# Problem description
Take the listing below and reproduce it in full. Change nothing.

# Data for the task
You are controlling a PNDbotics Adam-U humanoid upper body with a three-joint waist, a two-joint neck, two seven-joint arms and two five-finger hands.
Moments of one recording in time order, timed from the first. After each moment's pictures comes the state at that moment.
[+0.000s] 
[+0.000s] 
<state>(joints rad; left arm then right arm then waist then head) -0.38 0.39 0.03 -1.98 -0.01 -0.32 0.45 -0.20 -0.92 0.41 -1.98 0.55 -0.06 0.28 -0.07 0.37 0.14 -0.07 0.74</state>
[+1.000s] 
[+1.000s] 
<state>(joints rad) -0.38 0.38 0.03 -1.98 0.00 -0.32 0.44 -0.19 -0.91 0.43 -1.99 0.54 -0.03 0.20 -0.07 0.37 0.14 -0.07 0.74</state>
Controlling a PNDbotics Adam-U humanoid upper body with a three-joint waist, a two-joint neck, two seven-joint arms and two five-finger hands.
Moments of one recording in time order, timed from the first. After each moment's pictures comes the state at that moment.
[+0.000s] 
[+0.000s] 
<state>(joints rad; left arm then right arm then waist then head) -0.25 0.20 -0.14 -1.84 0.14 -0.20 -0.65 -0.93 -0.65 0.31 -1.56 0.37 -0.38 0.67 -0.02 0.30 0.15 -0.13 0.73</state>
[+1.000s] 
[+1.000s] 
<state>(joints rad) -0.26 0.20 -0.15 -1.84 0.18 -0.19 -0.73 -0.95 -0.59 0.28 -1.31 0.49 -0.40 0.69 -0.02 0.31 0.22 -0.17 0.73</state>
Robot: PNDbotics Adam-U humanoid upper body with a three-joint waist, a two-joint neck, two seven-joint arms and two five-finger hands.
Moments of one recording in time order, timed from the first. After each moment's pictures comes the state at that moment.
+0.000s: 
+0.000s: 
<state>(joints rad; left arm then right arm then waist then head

# Expected answer
You are controlling a PNDbotics Adam-U humanoid upper body with a three-joint waist, a two-joint neck, two seven-joint arms and two five-finger hands.
Moments of one recording in time order, timed from the first. After each moment's pictures comes the state at that moment.
[+0.000s] 
[+0.000s] 
<state>(joints rad; left arm then right arm then waist then head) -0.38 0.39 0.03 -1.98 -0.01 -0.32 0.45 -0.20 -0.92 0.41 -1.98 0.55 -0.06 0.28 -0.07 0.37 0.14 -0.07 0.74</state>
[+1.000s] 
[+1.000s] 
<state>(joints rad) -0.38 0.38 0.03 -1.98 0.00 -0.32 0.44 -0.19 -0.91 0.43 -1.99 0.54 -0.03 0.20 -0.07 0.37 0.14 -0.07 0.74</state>
Controlling a PNDbotics Adam-U humanoid upper body with a three-joint waist, a two-joint neck, two seven-joint arms and two five-finger hands.
Moments of one recording in time order, timed from the first. After each moment's pictures comes the state at that moment.
[+0.000s] 
[+0.000s] 
<state>(joints rad; left arm then right arm then waist then head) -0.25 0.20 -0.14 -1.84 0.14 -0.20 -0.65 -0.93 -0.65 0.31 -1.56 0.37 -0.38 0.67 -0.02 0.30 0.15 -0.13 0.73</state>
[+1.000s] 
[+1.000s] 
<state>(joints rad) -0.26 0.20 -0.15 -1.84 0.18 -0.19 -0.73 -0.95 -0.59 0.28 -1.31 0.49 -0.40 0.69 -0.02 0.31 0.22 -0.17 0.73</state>
Robot: PNDbotics Adam-U humanoid upper body with a three-joint waist, a two-joint neck, two seven-joint arms and two five-finger hands.
Moments of one recording in time order, timed from the first. After each moment's pictures comes the state at that moment.
+0.000s: 
+0.000s: 
<state>(joints rad; left arm then right arm then waist then head

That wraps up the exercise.